Having a good idea of which ML algorithm needs to be considered when creating a new product/feature is important when trying to reduce engineering time. Starting with an incorrect algorithm can be an exercise in futility. This article will only talk about algorithm types and not about the parameter nor hyperparameters you’ll need to explore for each.

Supervised Learning

When the requirement calls for understanding the relationship between the input and output data, this is the class of algorithms that will be used. Whether it’s predicting a future state or classifying an object, this type of learning generally requires a labeled dataset.

Classification

Single Category

The single category will still be two-class where the answer might be yes/no, dog/muffin, or positive/negative.

  • SVM: large features, linear
  • locally deep SVM: large features
  • perceptron: fast train
  • logistic regression: fast train
  • Bayes point machine
  • decision forest: accuracy, fast train
  • boasted decision tree: accuracy, fast train
  • neural network: long training, high accuracy
    Multiclass

    Multi-class/category allows something similar to identifying what type of dog from the choice of poodle, collie, frenchie, and westie.

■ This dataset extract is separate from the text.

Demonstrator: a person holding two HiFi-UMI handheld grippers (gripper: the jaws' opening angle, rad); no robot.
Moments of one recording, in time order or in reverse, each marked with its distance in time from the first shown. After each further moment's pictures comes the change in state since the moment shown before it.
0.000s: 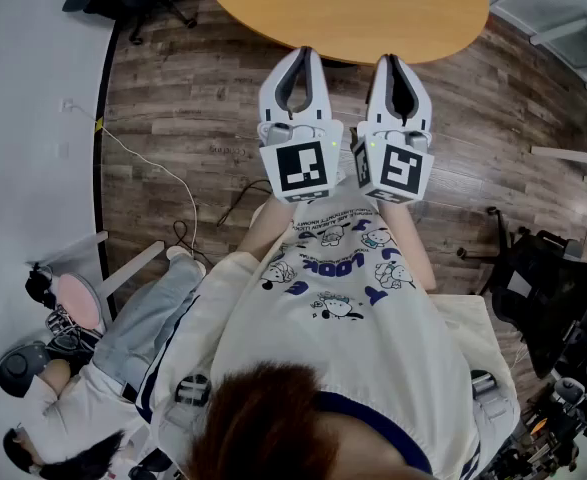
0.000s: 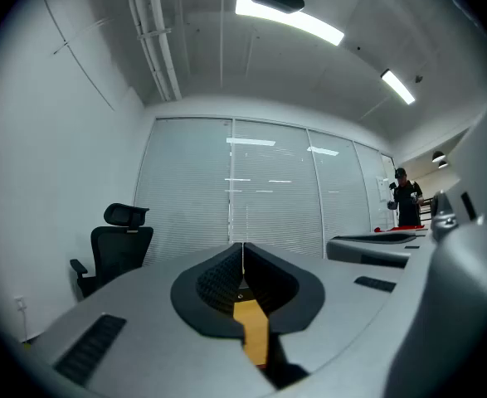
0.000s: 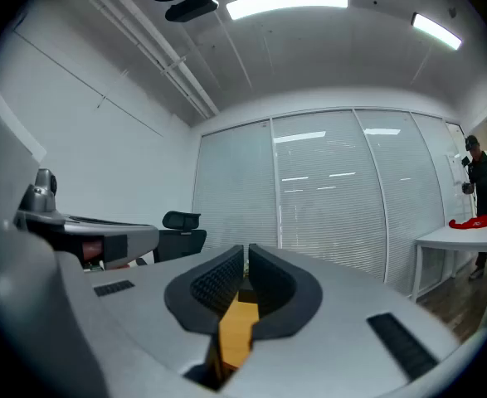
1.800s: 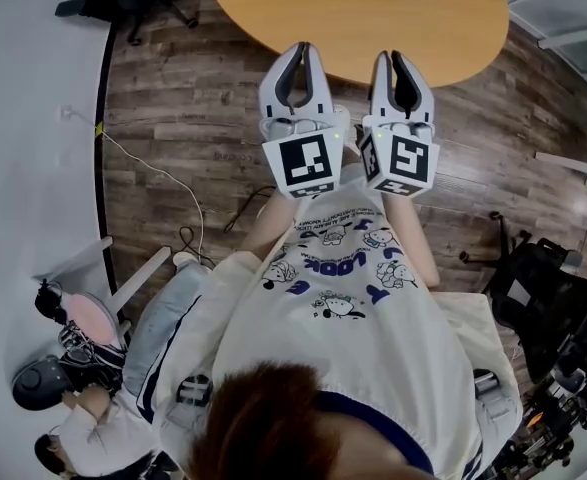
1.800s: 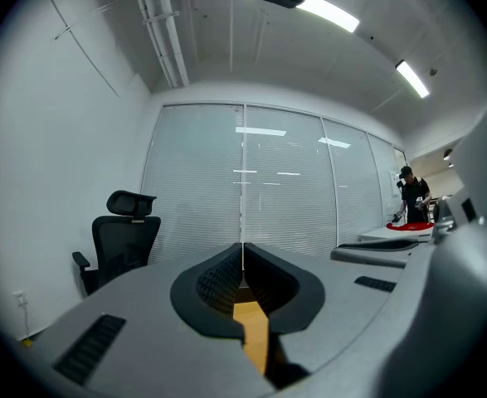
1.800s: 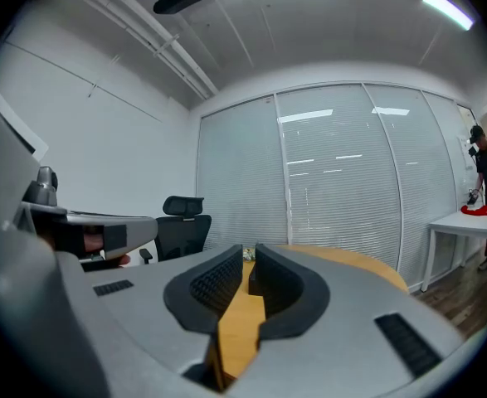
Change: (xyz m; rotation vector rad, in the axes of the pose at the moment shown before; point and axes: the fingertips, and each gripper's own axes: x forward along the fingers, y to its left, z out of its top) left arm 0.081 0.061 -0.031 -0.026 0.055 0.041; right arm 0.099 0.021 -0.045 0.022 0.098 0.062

  • multiclass logistic regression: fast train
  • neural network: long training, high accuracy
  • decision forest: accuracy, fast training
  • decision jungle: small memory footprint
  • one-v-all: based on two-class classifier

Value Prediction

Forecast the future by understanding the contribution of input variables to its output.

Regression
  • ordinal: rank ordered categories
  • Poisson
  • fast forest quantile: predicting a distribution
  • decision forest: fast training
  • neural network: high accuracy, long train
  • bayesian: linear model, small datasets
  • linear regression: fast training

Unsupervised Learning

In the product world, I don’t think we use unsupervised learning enough. I would even go so far as to say that unsupervised learning should be a tool used by the product team to analyze some of the results of marketing exercises before building a new product/feature. Unsupervised can be used as a pre-training step at times.

Structure Discovery

Use this to segment/group the users, predict user preferences and tastes, and determine potential redundancy.

Clustering
  • k-means
  • principal component analysis
  • mean-shift clustering
  • DBSCAN

    Anomaly Detection

    Find the unusual and rate data points and outliers that are anomalous or even redundant. Abnormal sensor inputs from an engine could be used to predict engine failure.

  • single class SVM
  • PCA
  • robust covariance
  • isolation forest
  • autoencoders

Conclusion

Above was a relatively small list with some direction on how to decide what a product manager needs to create a powerful user experience. Instead of being an exhaustive list of options with parameters, this can be used in an exploratory guide. Other posts will have more into the details of the algorithms and will be more geared to machine learning engineers.